The biotech announced the $8m (€6.8m) purchase and sale agreement of the 135,000 square-foot Smithfield facility in a US Securities and Exchange Commission (SEC) filing earlier this week.
Rubius Therapeutics plans to invest $155m over a five-plus year period in the facility, creating 160 jobs. The site will house multiple manufacturing suites to produce large quantities of clinical, and if approved, commercial red cell therapeutic (RCT) assets. According to Rubius, RTCs are selective, potent and ready-to-use therapies.
The site will also make lentiviral vectors to encode the biotherapeutic proteins inside or on the surface of each RCT.
“The acquisition of the Rhode Island manufacturing facility is a critical step toward making the promise of red cell therapeutics a reality,” said Rubius CEO Pablo Cagnoni in a statement.
“We believe that by owning our manufacturing capabilities and controlling our supply chain we will be prepared to scale up manufacturing of clinical and potentially commercial supply of our novel therapies,” he added.
The purchase is expected close in Q3 2018, with completion of the first phase of renovations predicted within two years.

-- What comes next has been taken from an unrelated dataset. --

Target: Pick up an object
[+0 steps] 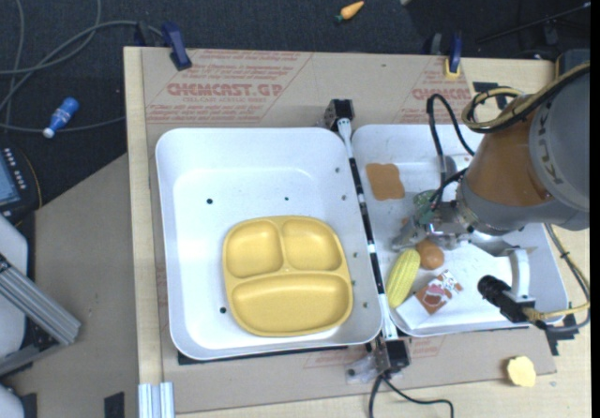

Alexion Pharmaceuticals announced plans to close the Smithfield facility and layoff 20% of its workforce in September last year, as part of a cost-cutting plan aimed at saving $250m annually.
The manufacturing facility made the active pharmaceutical ingredient (API) for human monoclonal antibody (mAb) drug Soliris (eculizumab), as well as the finished product, indicated for the treatment of paroxysmal nocturnal hemoglobinuria (PNH).
Good manufacturing practice (GMP) concerns at the site have attracted US regulatory attention in recent years.
In August 2016, Alexion revealed it had received another Form 483 for the Smithfield site, with observations relating to the “completion and closure of certain investigations, validation of surface sampling methods and monitoring of water systems.”
Rubius did not respond to a request for comment ahead of publication.